## About this task
For this exercise, copy out each line of the material below that includes "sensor".

## Data records
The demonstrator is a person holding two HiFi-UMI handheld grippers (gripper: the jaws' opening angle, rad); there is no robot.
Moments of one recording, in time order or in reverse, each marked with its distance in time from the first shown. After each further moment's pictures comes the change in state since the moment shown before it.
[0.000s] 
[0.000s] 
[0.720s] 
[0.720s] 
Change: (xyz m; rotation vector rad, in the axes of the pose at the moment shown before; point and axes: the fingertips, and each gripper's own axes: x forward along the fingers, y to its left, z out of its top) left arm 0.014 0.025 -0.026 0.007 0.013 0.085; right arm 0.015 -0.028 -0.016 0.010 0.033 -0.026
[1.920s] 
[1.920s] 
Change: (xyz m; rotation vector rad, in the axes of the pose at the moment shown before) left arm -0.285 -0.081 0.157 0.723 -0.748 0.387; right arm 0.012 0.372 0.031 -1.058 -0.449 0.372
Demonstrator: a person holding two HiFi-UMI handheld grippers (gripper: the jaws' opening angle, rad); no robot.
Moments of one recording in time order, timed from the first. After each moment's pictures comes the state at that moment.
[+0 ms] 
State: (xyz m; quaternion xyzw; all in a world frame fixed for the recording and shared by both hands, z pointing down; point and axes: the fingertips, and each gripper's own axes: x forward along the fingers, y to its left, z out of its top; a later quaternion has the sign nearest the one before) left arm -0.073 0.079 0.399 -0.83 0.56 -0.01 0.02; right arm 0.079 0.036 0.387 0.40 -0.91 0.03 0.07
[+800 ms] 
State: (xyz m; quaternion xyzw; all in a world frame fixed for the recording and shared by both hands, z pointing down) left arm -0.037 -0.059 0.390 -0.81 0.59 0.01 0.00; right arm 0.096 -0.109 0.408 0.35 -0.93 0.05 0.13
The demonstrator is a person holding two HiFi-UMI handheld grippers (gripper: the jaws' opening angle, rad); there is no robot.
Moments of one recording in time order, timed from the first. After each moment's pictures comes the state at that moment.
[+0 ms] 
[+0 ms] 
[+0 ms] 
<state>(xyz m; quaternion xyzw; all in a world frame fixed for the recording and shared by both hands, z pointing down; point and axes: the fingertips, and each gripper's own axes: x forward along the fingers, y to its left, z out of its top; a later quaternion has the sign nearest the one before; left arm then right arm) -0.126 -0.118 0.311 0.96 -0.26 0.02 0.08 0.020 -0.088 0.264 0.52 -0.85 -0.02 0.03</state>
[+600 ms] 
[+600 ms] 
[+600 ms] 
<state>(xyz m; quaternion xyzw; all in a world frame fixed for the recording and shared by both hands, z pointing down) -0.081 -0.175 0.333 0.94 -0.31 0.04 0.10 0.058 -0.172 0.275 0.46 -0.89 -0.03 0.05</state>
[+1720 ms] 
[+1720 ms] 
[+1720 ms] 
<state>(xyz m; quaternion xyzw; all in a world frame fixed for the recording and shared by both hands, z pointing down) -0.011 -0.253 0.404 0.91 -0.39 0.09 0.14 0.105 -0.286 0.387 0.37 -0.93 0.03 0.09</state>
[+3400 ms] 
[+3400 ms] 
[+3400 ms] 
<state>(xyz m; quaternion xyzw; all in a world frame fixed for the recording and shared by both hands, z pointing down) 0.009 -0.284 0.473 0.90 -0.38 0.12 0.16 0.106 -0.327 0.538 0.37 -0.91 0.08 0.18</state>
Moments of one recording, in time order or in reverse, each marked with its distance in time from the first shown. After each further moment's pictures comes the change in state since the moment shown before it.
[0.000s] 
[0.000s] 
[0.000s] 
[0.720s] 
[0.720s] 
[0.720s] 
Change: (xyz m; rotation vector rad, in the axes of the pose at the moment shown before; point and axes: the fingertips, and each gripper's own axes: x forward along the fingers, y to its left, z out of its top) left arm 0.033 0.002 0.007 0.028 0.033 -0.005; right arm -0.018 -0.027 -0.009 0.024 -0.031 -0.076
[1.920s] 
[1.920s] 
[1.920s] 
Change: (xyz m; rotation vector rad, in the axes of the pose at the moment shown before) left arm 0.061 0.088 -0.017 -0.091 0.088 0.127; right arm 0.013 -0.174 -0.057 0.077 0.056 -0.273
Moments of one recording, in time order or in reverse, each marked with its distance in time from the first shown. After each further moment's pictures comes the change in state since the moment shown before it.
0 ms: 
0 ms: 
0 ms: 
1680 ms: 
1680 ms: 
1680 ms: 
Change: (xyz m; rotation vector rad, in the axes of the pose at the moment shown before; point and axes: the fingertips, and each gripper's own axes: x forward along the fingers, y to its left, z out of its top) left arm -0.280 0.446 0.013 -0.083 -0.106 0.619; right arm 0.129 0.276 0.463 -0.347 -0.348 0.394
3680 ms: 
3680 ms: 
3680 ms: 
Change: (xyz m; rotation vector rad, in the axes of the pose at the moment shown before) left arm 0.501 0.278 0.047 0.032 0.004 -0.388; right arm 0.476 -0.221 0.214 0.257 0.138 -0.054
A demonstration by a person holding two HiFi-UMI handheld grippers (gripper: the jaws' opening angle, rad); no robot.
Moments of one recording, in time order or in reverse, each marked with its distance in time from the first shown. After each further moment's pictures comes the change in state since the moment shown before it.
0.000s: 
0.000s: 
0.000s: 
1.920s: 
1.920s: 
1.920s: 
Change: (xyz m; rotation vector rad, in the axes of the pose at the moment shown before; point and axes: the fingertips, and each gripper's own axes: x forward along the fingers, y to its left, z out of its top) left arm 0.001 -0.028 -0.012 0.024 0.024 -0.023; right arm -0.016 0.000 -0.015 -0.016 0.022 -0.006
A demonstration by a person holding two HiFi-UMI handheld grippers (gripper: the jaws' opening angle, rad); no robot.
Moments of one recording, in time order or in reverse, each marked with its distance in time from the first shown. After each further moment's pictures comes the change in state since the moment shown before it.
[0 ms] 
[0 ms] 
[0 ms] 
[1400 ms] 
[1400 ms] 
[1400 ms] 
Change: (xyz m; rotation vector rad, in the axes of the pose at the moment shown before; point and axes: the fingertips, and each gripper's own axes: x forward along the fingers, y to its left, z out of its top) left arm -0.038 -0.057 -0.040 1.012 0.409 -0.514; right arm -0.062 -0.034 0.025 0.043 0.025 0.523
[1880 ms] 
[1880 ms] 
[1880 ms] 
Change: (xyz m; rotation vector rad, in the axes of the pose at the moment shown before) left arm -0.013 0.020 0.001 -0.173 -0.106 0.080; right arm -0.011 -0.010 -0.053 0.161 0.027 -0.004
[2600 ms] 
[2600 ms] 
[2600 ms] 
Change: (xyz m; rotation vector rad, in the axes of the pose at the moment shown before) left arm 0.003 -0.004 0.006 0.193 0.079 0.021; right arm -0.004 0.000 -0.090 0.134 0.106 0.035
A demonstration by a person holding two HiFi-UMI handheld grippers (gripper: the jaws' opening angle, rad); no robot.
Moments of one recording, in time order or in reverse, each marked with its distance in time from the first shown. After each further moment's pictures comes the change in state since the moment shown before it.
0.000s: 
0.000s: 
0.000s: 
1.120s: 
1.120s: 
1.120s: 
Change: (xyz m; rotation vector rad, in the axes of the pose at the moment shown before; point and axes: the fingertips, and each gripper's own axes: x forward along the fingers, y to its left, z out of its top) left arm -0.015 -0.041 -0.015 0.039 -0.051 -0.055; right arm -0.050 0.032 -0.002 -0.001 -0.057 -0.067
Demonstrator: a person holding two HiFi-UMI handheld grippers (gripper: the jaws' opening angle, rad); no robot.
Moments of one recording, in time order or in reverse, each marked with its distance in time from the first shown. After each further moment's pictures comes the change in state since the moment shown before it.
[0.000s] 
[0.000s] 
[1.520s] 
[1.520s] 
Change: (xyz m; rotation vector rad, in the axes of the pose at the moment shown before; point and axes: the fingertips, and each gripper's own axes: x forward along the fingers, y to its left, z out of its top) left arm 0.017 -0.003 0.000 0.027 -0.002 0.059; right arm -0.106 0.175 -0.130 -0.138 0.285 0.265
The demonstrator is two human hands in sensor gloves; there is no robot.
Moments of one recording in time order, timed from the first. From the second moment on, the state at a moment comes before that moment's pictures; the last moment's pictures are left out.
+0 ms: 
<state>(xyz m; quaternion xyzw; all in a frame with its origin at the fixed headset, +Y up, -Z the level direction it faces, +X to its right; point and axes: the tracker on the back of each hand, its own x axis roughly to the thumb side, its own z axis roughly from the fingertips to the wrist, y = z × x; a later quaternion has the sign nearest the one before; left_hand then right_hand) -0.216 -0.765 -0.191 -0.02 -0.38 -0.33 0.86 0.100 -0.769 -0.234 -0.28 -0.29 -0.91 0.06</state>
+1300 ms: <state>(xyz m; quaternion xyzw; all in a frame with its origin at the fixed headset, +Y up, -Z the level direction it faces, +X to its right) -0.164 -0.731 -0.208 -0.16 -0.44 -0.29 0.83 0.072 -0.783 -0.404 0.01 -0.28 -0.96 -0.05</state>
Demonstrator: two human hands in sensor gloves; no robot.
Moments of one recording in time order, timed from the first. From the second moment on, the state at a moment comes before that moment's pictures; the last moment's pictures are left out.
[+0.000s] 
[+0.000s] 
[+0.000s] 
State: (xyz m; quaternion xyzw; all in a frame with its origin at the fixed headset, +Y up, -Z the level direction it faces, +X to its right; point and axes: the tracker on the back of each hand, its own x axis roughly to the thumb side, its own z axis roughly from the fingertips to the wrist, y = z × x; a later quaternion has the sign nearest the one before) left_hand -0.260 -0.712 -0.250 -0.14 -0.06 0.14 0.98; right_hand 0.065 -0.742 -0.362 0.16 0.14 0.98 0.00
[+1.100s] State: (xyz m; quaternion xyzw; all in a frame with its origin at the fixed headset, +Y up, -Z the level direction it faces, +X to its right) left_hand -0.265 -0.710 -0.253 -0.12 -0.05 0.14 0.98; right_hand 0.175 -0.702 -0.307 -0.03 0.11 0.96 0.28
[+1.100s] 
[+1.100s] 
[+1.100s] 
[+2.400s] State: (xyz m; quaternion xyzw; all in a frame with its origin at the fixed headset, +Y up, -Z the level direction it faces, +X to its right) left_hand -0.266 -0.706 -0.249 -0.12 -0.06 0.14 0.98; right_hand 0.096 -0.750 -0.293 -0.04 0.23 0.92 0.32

## Task solution
The demonstrator is two human hands in sensor gloves; there is no robot.
Demonstrator: two human hands in sensor gloves; no robot.

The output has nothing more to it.